Problem requirements - Filter the entries, keeping every line with the string "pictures".

Stored data -

■ ■ ■

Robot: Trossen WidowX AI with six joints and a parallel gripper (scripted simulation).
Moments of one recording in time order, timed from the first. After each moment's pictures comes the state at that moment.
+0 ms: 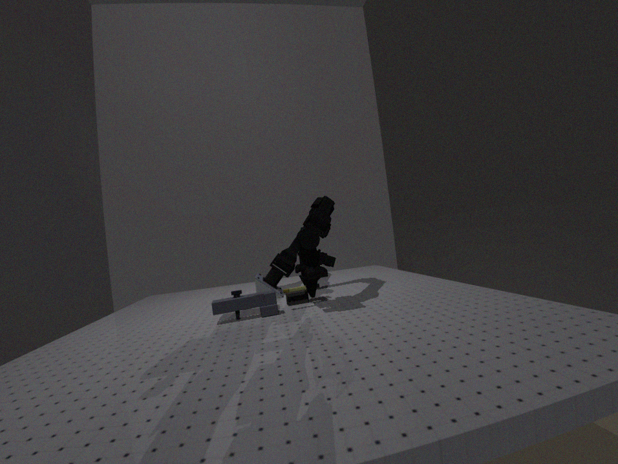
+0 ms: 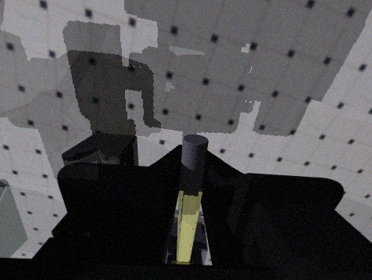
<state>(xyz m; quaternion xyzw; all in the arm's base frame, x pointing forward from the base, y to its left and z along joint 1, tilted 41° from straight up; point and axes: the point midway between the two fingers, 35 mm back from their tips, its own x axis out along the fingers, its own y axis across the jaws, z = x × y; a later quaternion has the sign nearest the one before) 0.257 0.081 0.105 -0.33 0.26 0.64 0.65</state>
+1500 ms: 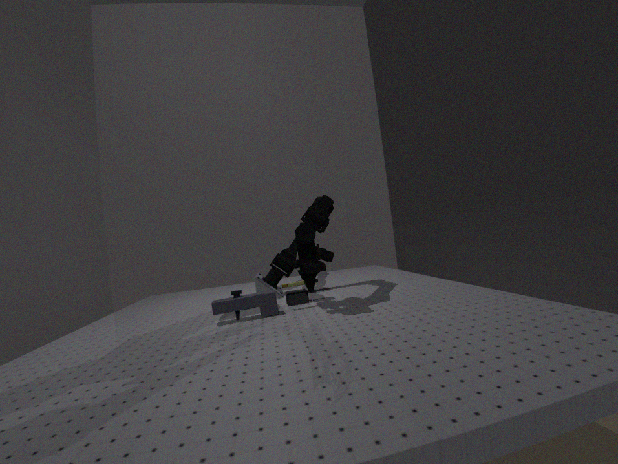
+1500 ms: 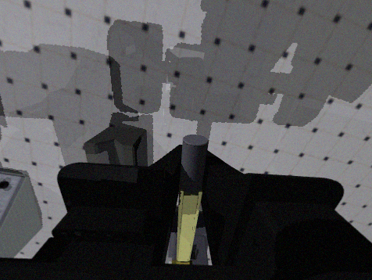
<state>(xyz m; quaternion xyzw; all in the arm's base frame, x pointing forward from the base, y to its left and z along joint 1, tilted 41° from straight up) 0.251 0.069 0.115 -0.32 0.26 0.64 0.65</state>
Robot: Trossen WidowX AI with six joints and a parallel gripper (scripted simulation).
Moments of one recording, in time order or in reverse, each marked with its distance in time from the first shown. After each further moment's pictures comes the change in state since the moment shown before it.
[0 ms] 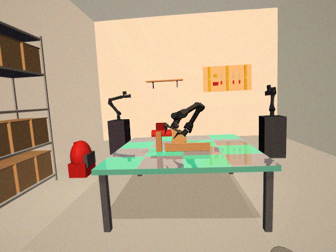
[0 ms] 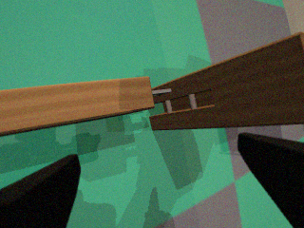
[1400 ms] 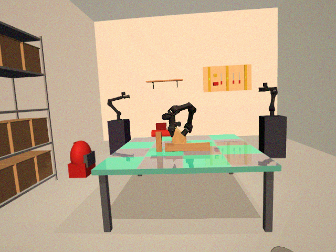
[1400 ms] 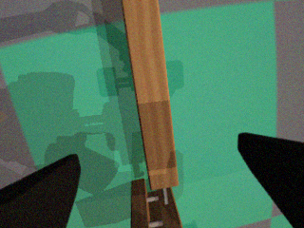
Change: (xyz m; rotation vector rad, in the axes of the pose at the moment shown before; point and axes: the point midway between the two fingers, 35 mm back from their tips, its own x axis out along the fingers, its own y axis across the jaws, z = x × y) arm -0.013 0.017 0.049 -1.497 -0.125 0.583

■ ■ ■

Problem solution -
Moments of one recording in time order, timed from the first. After each moment's pictures comes the state at that moment.
Moments of one recording, in time order or in reverse, each marked with its distance in time from the first shown. After each further moment's pictures comes the change in state since the moment shown before it.

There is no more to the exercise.